Verdict: BlueLabel vs AtliQ Technologies

BlueLabel (4.5/5) is the stronger overall choice for most AI Development projects. Product design pedigree behind every LLM integration it ships.

AtliQ Technologies (3.9/5) is worth a look if you need getting a budget-friendly product build where AI is a smaller part of the overall scope. If your situation matches that, AtliQ Technologies is a competitive option.

Related comparisons

BlueLabel vs AtliQ Technologies FAQ

Is BlueLabel better than AtliQ Technologies?

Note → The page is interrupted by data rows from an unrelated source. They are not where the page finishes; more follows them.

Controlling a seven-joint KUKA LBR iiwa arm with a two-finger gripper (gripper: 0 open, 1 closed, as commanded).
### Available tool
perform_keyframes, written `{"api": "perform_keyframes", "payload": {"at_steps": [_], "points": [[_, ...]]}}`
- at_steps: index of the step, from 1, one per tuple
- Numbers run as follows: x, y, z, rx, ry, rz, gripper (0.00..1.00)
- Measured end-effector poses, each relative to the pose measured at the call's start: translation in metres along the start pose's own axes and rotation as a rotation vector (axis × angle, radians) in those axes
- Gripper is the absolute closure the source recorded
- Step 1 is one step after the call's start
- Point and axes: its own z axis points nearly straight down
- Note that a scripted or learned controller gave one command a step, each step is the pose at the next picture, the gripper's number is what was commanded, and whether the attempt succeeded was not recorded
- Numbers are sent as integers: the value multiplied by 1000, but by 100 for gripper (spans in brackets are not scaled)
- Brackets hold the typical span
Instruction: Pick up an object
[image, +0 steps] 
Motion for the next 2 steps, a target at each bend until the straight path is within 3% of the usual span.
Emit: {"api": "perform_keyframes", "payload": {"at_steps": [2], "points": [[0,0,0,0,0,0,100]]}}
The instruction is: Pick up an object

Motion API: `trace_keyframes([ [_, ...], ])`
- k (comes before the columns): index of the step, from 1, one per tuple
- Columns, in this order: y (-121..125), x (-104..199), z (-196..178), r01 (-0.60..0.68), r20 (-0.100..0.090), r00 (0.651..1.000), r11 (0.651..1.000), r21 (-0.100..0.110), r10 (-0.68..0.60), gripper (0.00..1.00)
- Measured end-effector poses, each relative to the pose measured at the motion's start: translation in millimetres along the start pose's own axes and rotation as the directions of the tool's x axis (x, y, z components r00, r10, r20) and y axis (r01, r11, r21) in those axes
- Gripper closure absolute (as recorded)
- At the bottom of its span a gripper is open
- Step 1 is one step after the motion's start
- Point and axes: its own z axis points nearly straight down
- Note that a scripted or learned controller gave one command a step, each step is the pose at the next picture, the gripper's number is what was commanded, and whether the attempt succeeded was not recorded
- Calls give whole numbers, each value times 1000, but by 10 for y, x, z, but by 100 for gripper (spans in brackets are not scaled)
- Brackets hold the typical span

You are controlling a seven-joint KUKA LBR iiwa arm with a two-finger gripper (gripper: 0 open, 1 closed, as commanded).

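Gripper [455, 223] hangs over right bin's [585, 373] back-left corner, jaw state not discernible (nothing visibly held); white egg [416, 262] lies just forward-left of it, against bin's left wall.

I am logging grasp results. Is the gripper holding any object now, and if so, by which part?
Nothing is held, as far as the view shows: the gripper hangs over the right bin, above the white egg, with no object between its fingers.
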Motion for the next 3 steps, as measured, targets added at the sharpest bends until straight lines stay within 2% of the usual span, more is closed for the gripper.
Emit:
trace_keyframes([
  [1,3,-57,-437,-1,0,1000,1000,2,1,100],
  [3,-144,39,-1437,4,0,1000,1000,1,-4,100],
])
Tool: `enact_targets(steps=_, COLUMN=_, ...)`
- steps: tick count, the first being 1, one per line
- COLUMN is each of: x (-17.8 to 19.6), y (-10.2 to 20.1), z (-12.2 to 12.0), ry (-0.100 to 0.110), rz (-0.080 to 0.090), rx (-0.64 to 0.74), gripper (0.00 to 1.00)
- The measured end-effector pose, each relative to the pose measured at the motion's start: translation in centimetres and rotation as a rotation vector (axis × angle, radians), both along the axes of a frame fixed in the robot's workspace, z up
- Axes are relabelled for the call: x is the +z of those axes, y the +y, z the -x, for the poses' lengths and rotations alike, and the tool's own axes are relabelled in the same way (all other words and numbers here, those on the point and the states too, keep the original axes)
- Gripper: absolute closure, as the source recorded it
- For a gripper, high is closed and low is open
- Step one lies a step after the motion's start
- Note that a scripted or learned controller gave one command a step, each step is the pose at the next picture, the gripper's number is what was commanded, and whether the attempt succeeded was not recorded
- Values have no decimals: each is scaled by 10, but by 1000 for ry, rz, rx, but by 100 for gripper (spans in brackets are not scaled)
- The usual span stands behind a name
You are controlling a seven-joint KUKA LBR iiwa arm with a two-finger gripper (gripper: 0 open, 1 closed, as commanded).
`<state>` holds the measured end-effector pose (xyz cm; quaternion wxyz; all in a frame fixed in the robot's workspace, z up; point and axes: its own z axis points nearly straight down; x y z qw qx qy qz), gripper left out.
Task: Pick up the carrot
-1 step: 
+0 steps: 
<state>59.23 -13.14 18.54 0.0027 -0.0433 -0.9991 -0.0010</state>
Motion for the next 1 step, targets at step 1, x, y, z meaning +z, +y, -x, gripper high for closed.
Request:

BlueLabel (4.5/5) scores higher overall, but "better" depends on your use case. BlueLabel's strongest advantage: product design background means AI features ship inside a usable interface, not a raw demo. AtliQ Technologies's strongest advantage: combined India and New Jersey presence gives clients a US point of contact at India-based delivery cost.

How do BlueLabel and AtliQ Technologies differ in pricing?

BlueLabel uses fixed project or dedicated team pricing. AtliQ Technologies uses fixed project or dedicated team pricing. Neither firm publishes a full rate card; a discovery call is required for project-specific quotes.

Which is better for enterprise: BlueLabel or AtliQ Technologies?

BlueLabel is the larger team and typically the better enterprise-scale choice. For very large programmes, verify team size and compliance coverage directly with each agency before shortlisting.

What are the main differences between BlueLabel and AtliQ Technologies?

BlueLabel's primary differentiator is: product design pedigree behind every LLM integration it ships. AtliQ Technologies's primary differentiator is: US and India presence at startup-friendly pricing for a firm founded in 2017. They also differ in team size (51-200 vs 50-220), minimum engagement (Not disclosed vs Not disclosed), and primary industries served (Healthcare, Fintech vs Retail & e-commerce, SaaS).

Verify all details directly with each agency before making a decision.